It’s from back when Neanderthals were taking us out by the thousands, we had to identify our kind from afar and show signs of good intentions.
Also, none of this is true.
I heard a theory somewhere that the last Neanderthals bred themselves into extinction because male Neanderthals would be more favorable for female Homo Sapiens; female Neanderthals and male Homo Sapiens that couldn’t find mates would find each other more favorable than not mating.
It’s a weird thought. Not sure how true it is either.
Every time I’ve seen the Coast Guard in close range I’ve waved… and every time they’ve waved back.
I think it’s a positive feedback loop.
This is like when the Queen was at a livestock show and they brought in some cows. She leaned toward Prince Phillip, pointed at the cows, and said, “Cows!” Why? Because there were cows, I guess.
When I was visiting Hiroshima Japan we took a boat out to Miajima (an island). I was standing on the back of the boat and saw a similar boat bringing tourists back. I started to frantically wave and eventually the other boat waved back.
The same thing happens if you ride motorbikes and see another rider, or drive an old combi and see another combi.
Also happens in all cars in some of the rural areas in my country.
My only theory is once a community is small enough, the hello wave is used.
Cars (pickups) one or two fingers from the steering wheel.
Bikes (bicycles) do this if they aren’t training
I miss when Jeeps were a small enough community that it was a fun thing.
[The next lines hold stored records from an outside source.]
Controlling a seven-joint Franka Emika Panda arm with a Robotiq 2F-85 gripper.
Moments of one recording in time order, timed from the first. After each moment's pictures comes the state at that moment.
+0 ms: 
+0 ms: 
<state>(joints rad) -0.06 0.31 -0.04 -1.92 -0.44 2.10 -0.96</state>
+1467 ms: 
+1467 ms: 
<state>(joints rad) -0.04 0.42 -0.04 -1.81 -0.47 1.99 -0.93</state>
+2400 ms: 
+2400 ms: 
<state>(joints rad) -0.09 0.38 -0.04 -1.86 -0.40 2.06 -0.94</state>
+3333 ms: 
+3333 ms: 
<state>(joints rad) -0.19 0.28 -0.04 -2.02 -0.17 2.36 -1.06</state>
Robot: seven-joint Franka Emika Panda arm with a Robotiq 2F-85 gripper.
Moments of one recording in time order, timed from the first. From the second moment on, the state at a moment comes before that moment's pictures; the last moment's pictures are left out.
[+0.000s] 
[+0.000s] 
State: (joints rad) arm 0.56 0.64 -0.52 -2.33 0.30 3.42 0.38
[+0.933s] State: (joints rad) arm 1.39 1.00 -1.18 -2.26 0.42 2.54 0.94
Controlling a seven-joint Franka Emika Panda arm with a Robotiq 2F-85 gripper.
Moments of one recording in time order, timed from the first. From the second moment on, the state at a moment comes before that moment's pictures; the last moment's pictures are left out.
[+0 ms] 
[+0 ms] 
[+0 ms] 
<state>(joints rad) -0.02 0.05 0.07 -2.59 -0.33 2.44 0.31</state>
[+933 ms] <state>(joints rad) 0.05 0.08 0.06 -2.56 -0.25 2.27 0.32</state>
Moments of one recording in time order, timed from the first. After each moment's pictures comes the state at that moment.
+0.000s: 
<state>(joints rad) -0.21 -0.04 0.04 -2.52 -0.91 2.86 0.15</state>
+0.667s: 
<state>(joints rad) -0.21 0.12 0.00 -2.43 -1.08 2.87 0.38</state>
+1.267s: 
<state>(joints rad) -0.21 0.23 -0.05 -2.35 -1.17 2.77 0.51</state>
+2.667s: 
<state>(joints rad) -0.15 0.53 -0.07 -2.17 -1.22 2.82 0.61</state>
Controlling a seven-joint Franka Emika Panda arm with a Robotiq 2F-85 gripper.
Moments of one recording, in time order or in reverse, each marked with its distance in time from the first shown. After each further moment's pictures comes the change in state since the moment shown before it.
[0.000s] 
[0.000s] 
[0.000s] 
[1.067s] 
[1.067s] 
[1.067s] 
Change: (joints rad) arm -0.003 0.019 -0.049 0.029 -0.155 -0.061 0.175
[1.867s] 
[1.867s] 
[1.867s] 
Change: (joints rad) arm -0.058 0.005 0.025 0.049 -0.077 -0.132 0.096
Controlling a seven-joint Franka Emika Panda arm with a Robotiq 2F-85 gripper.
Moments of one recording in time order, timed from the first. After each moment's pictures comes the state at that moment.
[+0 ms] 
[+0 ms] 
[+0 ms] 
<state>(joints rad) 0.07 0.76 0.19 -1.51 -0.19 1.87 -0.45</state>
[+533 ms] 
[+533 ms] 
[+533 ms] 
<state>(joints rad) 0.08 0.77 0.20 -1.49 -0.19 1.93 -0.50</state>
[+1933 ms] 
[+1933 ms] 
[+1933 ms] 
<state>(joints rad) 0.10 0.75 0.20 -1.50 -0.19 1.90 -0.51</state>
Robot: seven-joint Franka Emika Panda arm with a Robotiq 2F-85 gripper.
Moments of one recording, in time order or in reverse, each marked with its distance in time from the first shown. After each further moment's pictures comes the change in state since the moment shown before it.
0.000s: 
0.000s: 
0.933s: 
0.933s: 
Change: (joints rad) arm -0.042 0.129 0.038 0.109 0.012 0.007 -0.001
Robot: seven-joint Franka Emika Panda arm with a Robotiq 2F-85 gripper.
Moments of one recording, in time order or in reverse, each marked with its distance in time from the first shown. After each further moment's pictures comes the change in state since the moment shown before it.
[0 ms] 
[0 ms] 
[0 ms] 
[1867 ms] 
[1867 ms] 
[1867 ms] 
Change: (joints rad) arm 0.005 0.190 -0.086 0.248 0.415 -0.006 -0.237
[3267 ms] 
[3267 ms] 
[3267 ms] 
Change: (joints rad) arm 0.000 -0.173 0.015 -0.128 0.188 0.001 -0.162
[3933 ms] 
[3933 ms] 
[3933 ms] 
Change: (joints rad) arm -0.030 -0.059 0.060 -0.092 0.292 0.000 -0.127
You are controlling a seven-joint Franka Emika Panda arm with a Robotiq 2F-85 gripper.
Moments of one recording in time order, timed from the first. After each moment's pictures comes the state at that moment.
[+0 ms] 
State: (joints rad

Now you have people practically hanging out their windows to get your attention out of a jeep that has never seen a spec of dirt.
Bus drivers, truck drivers, farmers do it too, established villages smaller than 150 inhabitants as well.
Small community theory: I’d argue that it’s associated with this peer group of approx. 300 people thing, where humans get influenced by only a very few hundred people directly or smth lioe this, but I don’t remember the source.
I believe you’re thinking of Dunbar’s Number, but it’s 150 rather than 300. Which does fit better with your original claim.
Yeah but your examples are members of the same community. What is weird and endearing is that people who have never been on a boat will wave at people just because they are on a boat. Conversely, people on a boat will eave at people on land. Its as if a transport vehicle was a ride. A jet ski or something.
People on land will wave because they’ve been waved at.
People on a boat will wave at people just because they’re on a boat.
Simple as.
Okay, buy why do people on land wave at people on a boat? Is it a throwback from when people might travel to new and exotic lands possibly never to see their families again? Peopkr also wave at people on carnival rides. Is that the same impulse? Whats up with that?